The Centre for Research in Economics and Management (CREA) at the University of Luxembourg today announced that Nobel Prize winner  Professor Roger Myerson will be a keynote speaker for the 16th edition of the Public Economic Theory (PET) Conference.

Professor Myerson, who won the Nobel Prize in 2007 for his contributions to mechanism design theory, will give a talk at the annual conference on local agency costs of political centralisation. In his study, Roger Myerson argued that constitutional centralisation risks raising the economic costs of moral hazard in public spending and affecting the efficiency of local public goods provision.

Professor Myerson’s speech will take place on Friday 3 July 2015 from 14:30 until 16:00 at Utopolis Kirchberg, and will be accompanied by additional lectures from Professors Robin Boadway of Queens University and Martin Hellwif of the Max Planck Institute for Research on Collective Goods. The titles of the presentations will be "Cash-Flow Business Taxation Revisited: Bankruptcy, Risk Aversion and Asymmetric Information" and "Banks, Governments and Central Banks in the Financial and Economic Crisis", respectively.  

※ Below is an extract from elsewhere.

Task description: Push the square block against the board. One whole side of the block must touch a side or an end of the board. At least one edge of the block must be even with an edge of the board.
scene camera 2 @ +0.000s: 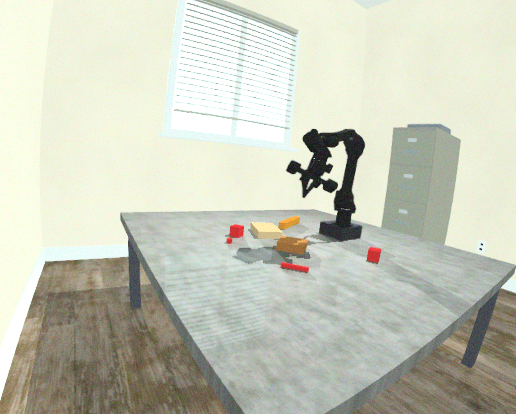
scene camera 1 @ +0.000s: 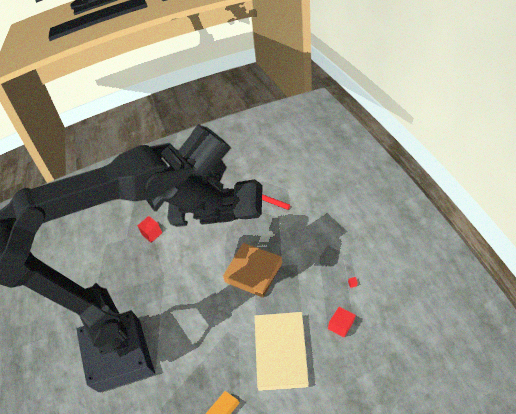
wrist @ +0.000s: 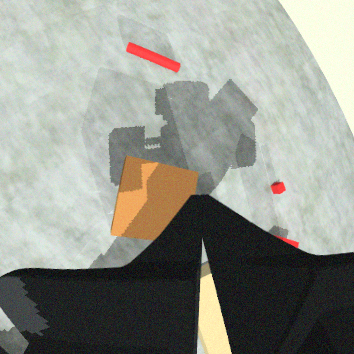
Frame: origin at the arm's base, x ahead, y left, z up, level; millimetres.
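Where they show: gripper, fingertip midpoint: (scene camera 2: 303, 197) (scene camera 1: 237, 216) (wrist: 198, 202); arm's base at its link origin: (scene camera 2: 343, 224) (scene camera 1: 112, 337).
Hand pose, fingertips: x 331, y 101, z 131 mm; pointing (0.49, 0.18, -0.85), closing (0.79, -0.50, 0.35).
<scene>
Each offset is from my fingertips to the top centre of the thing.
The orange square block @[9 mm ahead, 19 mm right, 158 mm down] (scene camera 1: 254, 270) (scene camera 2: 292, 245) (wrist: 162, 192) lies flat on the table, partly in the arm's shadow. The pale yellow board @[3 mm back, 226 mm right, 158 mm down] (scene camera 1: 281, 351) (scene camera 2: 265, 230) (wrist: 214, 310) lies flat near it. In scene camera 1 the block is above the board, turned at an angle to it, with a gap between them. My gripper (scene camera 2: 304, 195) (wrist: 198, 202) is shut and empty, raised well above the table. In the wrist view its fingers hide the block's lower right corner and most of the board. In scene camera 1 the fingertips are hard to make out.
A red cube @[135 mm ahead, 217 mm right, 148 mm down] (scene camera 1: 342, 321) (scene camera 2: 236, 231) and a small red cube @[203 mm ahead, 135 mm right, 172 mm down] (scene camera 1: 353, 282) (scene camera 2: 229, 240) (wrist: 278, 188) lie beyond the board. Another red cube @[199 mm back, 185 mm left, 148 mm down] (scene camera 1: 150, 229) (scene camera 2: 374, 255), a red rod @[127 mm ahead, 155 mm left, 174 mm down] (scene camera 1: 276, 202) (scene camera 2: 295, 267) (wrist: 153, 57) and an orange bar @[217 mm back, 348 mm right, 157 mm down] (scene camera 1: 223, 403) (scene camera 2: 289, 222) also lie on the table.
</scene>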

The three day long conference, aimed at the promotion of theoretical research in public finance, will cover a wide range of topics: game theory; international economics; economic tensions; fiscal competition; and environmental economy. The programme will be divided into sessions, two per half day, each of them covering simultaneously about 15 topics. Each topic will be discussed by a set of four experts, researchers and professors from the University of Luxembourg but also leading practitioners and academics from abroad.

The conference will also represent the launch of the very first edition of the PET Award for an Outstanding Submission by a researcher. The winner will receive $1,000 and free registration for PET 2016 in Rio de Janeiro. Submission is open to any researcher with a PhD of less than five years and graduate students.

Eligible participants can apply when registering.